The dangers of space weather could effectively scrub plans for a manned mission to Mars, a new study reports. Astronauts could be exposed to hazardous levels of radiationunless forecasters improve their predictions and mission planners adequately protect their crews.
Radiation can be a major hazard for astronauts in space. Enormous disturbances within the sun can send blasts of highly charged particles toward the Earth and beyond.
These storms are massive explosions millions of times stronger than a nuclear bomb, triggered by colliding magnetic fields in the solar atmosphere.
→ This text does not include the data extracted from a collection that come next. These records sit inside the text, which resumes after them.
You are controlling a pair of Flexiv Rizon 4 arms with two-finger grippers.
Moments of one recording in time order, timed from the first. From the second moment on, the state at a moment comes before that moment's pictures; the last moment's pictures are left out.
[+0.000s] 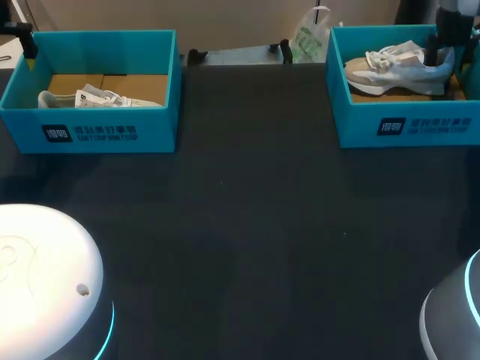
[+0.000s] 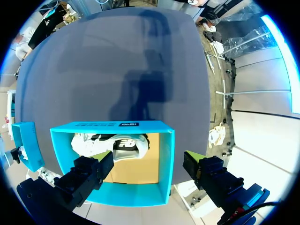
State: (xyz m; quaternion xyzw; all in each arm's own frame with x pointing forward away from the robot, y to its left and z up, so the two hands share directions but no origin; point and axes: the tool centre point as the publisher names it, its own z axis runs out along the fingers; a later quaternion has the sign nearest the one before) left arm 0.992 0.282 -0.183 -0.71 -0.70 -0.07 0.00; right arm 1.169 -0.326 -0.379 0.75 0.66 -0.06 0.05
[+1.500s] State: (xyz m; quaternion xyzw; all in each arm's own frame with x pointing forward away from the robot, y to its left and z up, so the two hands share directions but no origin) left arm 0.992 0.282 -0.183 -0.71 -0.70 -0.07 0.00; right arm 1.169 -0.319 -0.388 0.74 0.67 -0.04 0.03
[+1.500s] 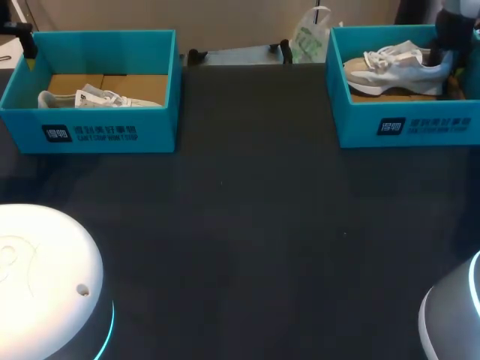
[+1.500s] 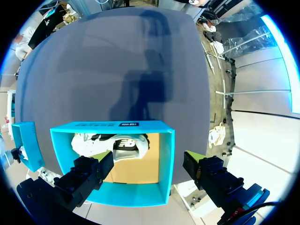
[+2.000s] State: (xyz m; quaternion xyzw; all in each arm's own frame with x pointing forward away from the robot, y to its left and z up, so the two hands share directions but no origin) left arm 0.992 0.282 -0.183 -0.71 -0.70 -0.07 0.00; right arm 1.171 -0.321 -0.385 0.74 0.67 -0.06 0.04
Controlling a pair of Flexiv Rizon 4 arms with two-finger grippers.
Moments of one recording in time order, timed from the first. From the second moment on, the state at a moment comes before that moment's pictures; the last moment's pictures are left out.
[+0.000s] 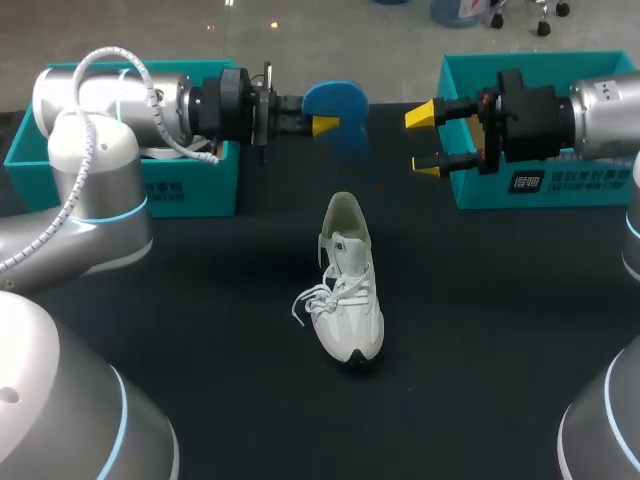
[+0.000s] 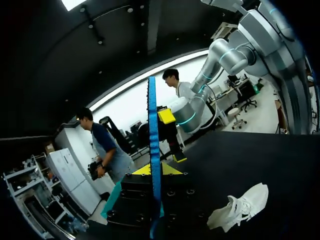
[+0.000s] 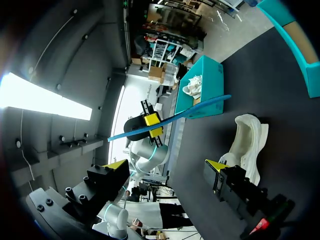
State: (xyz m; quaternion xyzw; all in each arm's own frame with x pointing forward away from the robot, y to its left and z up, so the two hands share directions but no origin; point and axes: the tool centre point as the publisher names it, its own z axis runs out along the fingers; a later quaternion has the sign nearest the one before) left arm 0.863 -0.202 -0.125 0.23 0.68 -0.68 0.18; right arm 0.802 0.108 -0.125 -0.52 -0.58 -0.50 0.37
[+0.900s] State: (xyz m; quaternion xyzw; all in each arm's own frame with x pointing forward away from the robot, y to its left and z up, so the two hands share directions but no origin) left arm 0.852 -0.203 -0.134 0.45 0.56 -0.55 0.43; right arm 0.801 0.112 -0.124 -0.52 -0.58 -0.50 0.38
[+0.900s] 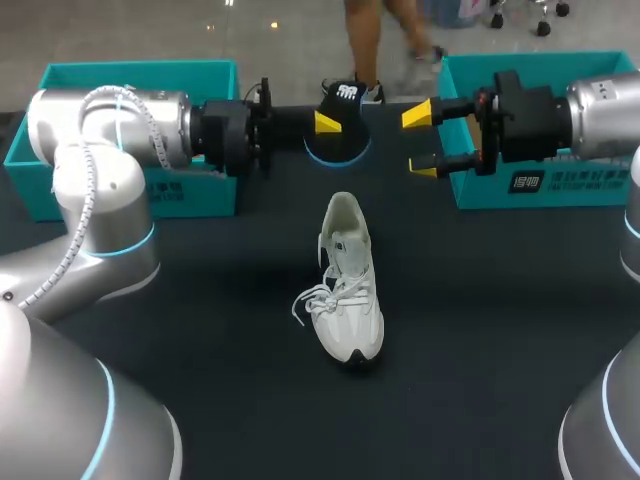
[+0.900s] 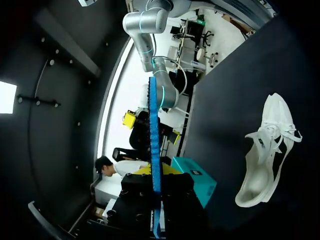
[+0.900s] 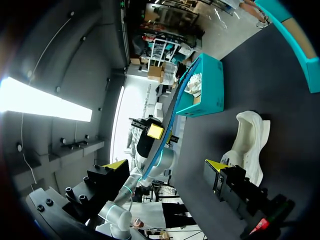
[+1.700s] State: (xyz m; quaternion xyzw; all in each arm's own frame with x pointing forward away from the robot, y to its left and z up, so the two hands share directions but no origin) left arm 0.842 -0.219 -0.135 0.51 0.52 -0.48 0.49; right arm 0.804 0.144 -0.120 -0.51 -0.59 -0.47 0.42
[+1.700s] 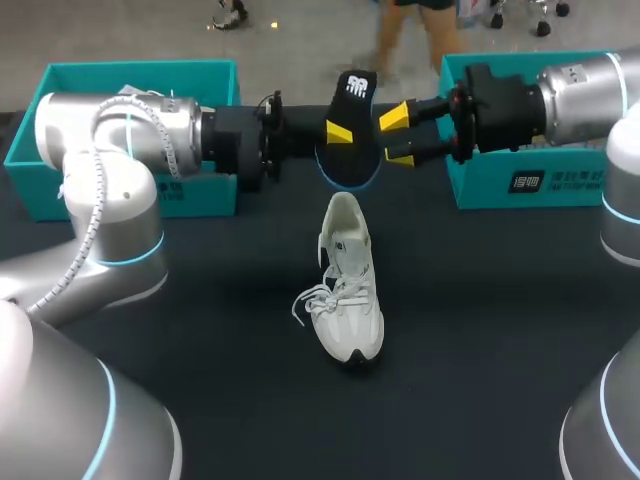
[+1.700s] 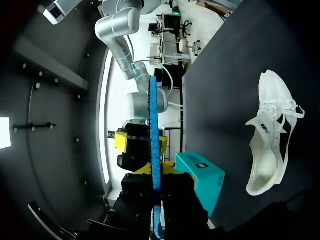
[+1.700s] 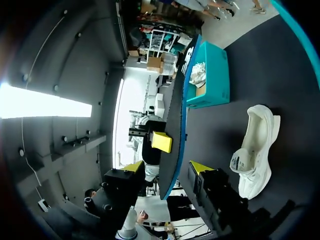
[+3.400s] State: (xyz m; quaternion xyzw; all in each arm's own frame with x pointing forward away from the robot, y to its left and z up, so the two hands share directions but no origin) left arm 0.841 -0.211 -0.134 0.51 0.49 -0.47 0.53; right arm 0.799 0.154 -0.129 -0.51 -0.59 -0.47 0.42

Current manned missions, like those of the space shuttle and International Space Station, take place in low-Earth orbits. Such missions generally enjoy the protection of Earth's magnetic field.
But a Mars mission would send astronauts far beyond Earth's field for months at a time, increasing astronauts' exposure to radiation.
"[Solar storms] are important for space travel because they populate interplanetary space in [all] three dimensions," said Claire Foullon, a physics researcher at Britain's University of Warwick.
Foullon and colleagues N. B. Crosby and D. Heynderickx of the Belgian Institute for Space Aeronomy in Brussels warn about these hazards in the current issue of the journal Space Weather.
Uncharted Territory
One of the biggest recorded solar storms occurred in August 1972, between NASA's Apollo 16 and 17 missions to the moon.
Simulations conducted after the missions convinced many scientists that an astronaut in space during the event would have absorbed fatal levels of radiation within 10 hours.
NASA may have benefited from lucky timing in 1972, but the bout of bad space weather served as a warning.
"It raised the question: What if we were on the way to Mars and there was a significant event?" said Daniel Baker, director of University of Colorado's Laboratory for Atmospheric and Space Physics. "Unless some provision was made for shielding or some kind of cocoon, it could be pretty devastating."